Nel manhwa originale, Sung Jinwoo domina completamente la scena. La sua evoluzione da cacciatore debole e anonimo a Shadow Monarch invincibile è il fulcro di tutto il racconto. È una parabola di potere, solitudine e sacrificio che, alla fine, trova una chiusura chiara e soddisfacente. Jinwoo vince la guerra contro i Monarchi, salva il mondo, costruisce una vita nuova, e ha un figlio: Sung Suho. Un finale classico.
A quel punto, molti avrebbero portato a termine la storia. Ma Ragnarok decide di riaprirlo, non per continuare la storia di Jinwoo, ma per raccontare quella di Suho. Una decisione non solo audace, ma anche rischiosa: rinunciare a un personaggio tanto amato per far spazio a uno nuovo significa mettersi in discussione. Eppure, è proprio questo il gesto che distingue le opere che evolvono da quelle che si ripetono.
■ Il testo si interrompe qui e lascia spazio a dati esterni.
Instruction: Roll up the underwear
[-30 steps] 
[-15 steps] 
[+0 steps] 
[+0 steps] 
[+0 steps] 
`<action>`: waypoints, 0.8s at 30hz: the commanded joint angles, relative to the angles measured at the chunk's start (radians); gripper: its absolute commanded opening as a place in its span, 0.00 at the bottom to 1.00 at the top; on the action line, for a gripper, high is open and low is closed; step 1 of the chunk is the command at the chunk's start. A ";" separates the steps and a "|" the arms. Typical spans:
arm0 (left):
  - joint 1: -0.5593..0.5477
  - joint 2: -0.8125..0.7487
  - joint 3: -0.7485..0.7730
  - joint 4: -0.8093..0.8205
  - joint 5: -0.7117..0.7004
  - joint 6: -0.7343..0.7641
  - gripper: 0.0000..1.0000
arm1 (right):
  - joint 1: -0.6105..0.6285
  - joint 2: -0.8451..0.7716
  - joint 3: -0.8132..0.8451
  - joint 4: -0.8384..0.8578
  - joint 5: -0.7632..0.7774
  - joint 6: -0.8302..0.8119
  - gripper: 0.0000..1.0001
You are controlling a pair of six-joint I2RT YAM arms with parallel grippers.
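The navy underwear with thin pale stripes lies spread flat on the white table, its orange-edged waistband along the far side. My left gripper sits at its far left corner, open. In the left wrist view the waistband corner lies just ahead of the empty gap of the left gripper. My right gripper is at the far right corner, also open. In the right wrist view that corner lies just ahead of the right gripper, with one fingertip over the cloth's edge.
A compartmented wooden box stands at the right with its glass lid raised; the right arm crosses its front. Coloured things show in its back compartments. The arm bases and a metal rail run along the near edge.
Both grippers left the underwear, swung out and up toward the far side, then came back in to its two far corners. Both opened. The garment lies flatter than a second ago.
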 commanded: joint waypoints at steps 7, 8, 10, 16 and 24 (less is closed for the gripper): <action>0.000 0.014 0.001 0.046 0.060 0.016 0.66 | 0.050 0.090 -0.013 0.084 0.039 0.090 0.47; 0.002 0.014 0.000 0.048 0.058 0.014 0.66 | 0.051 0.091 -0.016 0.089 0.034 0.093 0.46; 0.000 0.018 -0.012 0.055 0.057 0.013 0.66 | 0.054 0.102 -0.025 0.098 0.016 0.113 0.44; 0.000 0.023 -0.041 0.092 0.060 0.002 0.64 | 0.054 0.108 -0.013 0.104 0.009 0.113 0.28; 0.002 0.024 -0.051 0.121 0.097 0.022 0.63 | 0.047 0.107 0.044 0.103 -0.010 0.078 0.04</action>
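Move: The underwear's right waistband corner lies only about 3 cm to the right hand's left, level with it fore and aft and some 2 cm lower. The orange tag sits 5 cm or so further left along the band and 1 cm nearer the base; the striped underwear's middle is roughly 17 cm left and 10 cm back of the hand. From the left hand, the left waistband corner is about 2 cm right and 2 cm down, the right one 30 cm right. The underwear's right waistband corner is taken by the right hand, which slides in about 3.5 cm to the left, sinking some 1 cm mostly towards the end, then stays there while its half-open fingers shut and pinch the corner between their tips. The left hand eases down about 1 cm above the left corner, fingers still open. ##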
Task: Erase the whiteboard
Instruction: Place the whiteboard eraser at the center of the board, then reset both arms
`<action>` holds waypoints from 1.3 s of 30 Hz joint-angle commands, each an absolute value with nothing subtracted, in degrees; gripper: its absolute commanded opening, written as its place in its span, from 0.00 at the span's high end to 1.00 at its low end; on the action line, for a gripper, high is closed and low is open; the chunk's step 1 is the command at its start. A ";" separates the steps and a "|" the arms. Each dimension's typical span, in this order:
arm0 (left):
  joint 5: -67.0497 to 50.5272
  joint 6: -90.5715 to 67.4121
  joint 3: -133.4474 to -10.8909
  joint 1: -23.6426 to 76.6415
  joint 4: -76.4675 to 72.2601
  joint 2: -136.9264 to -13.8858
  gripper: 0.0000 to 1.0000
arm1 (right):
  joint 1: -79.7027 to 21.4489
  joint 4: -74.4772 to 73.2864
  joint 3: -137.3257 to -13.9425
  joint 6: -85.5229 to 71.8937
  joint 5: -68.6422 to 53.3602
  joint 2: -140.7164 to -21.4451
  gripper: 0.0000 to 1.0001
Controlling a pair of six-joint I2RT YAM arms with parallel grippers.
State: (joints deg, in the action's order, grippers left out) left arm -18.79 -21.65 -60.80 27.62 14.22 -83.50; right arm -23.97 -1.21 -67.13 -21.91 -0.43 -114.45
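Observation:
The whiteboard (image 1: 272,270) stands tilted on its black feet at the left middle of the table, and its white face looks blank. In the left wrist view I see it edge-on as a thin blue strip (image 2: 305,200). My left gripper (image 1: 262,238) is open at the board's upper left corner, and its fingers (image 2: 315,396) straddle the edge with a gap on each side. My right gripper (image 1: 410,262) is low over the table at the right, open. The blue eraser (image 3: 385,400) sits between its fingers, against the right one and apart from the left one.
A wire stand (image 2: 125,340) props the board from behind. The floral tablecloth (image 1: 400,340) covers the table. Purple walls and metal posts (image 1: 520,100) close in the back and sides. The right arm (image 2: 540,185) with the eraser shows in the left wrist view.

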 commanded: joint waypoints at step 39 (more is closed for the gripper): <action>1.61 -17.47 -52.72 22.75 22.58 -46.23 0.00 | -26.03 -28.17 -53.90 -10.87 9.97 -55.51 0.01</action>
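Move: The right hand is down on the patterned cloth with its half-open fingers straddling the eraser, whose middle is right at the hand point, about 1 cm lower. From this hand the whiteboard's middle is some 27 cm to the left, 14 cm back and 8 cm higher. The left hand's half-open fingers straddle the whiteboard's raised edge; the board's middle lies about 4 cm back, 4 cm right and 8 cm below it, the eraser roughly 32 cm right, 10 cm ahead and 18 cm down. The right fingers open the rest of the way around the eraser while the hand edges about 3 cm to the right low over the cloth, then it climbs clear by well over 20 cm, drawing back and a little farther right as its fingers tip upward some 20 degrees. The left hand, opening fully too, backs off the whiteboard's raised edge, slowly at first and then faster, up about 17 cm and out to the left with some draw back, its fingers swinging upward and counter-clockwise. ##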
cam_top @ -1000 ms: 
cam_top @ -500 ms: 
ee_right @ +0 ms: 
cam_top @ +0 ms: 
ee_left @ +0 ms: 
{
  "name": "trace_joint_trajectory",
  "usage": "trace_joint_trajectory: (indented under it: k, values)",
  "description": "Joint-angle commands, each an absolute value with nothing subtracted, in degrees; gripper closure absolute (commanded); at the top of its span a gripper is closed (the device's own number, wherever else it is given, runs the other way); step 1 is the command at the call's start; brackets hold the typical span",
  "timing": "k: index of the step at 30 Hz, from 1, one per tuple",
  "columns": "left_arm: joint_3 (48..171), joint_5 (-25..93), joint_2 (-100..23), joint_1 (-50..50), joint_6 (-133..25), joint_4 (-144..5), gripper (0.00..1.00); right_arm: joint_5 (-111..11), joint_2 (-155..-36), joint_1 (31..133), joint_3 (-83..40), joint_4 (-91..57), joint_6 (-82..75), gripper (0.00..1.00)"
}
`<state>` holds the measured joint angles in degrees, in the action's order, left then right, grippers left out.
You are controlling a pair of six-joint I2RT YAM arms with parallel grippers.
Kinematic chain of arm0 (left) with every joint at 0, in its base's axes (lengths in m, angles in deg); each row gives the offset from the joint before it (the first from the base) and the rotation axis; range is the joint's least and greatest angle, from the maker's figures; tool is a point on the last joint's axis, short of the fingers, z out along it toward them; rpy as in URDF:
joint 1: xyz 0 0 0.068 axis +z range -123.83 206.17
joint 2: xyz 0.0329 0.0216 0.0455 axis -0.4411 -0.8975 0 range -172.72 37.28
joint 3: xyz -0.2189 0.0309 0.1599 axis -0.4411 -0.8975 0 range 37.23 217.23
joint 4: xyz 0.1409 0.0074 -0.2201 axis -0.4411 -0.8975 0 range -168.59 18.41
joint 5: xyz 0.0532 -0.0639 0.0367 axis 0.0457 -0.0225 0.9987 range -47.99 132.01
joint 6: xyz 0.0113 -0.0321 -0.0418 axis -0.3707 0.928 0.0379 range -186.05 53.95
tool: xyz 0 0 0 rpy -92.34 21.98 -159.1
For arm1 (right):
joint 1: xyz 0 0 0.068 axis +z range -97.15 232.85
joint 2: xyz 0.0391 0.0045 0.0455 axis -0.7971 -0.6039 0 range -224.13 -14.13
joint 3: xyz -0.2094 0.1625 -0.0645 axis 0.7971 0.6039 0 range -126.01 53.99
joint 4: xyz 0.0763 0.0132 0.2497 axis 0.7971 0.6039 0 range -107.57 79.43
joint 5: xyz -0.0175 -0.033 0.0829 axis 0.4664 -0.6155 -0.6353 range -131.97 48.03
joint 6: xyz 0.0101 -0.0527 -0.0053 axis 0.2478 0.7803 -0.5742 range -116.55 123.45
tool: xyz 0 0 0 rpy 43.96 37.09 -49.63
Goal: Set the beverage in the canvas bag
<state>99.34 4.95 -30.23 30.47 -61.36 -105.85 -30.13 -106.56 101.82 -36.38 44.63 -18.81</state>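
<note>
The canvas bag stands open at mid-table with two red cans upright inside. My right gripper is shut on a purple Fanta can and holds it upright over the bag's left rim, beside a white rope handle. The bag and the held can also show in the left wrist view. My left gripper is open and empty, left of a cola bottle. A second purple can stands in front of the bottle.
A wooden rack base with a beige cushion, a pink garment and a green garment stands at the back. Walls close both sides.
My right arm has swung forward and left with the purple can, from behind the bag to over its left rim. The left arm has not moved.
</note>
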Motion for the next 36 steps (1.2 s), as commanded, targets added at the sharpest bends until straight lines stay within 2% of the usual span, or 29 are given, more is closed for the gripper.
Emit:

Il confronto con Dragon Ball è inevitabile. Anche lì, alla fine della prima serie, Goku si sposa, diventa padre e lascia intravedere un possibile passaggio di testimone a suo figlio Gohan. All’inizio di Dragon Ball Z, l’idea sembra chiara. Gohan è dotato di un potere immenso, è diverso e ha il potenziale per superare suo padre. Durante la saga di Cell, diventa il vero protagonista, raggiungendo il suo apice in una delle battaglie più iconiche dell’intero franchise.
Eppure, quella transizione non si compie mai del tutto. Con la saga di Majin Bu, Gohan perde centralità, viene indebolito, quasi ridicolizzato. Goku ritorna protagonista, e da quel momento in poi, non lascia più il trono. Toriyama stesso ha ammesso di aver perso interesse nel raccontare le vicende di Gohan. Così, quella che sembrava una scelta generazionale diventa solo un intermezzo.
Solo Leveling: Ragnarok, invece, non torna indietro. Jinwoo rimane presente, ma defilato. È una guida, un’ombra benevola. Il cuore della narrazione è tutto su Suho, sulle sue insicurezze, il peso dell’eredità paterna, la crescita graduale. A differenza del padre, non parte da zero, ma nemmeno è invincibile. E questo lo rende interessante. Non è un clone di Jinwoo, ma una risposta diversa a un mondo ancora più complesso.
La forza di Ragnarok sta anche nel saper riutilizzare il vecchio per costruire il nuovo. Personaggi come Beru, Esil e Antares tornano in scena, ma con ruoli rinnovati. La mitologia dell’universo si espande, le minacce si fanno più cosmiche, e Suho deve trovare la sua strada, senza potersi semplicemente rifugiare nell’ombra del padre.
Tutto questo è possibile solo grazie a una scelta narrativa precisa: fidarsi della nuova generazione. Non solo come personaggi, ma anche come pubblico. È una scommessa sul lungo termine, su una storia che può andare avanti senza ancorarsi alla nostalgia.
Dragon Ball è, e probabilmente resterà, il monumento assoluto dello shonen moderno. Ma a distanza di decenni, il suo sequel spirituale non ha mai avuto il coraggio di concludere davvero il percorso iniziato con Gohan. Solo Leveling (è stato annunciato il nuovo spin-off di Solo Leveling. Riuscirà a conquistare i fan?), invece, ha chiuso il cerchio e ne ha aperto un altro, con una voce nuova, ma ugualmente potente.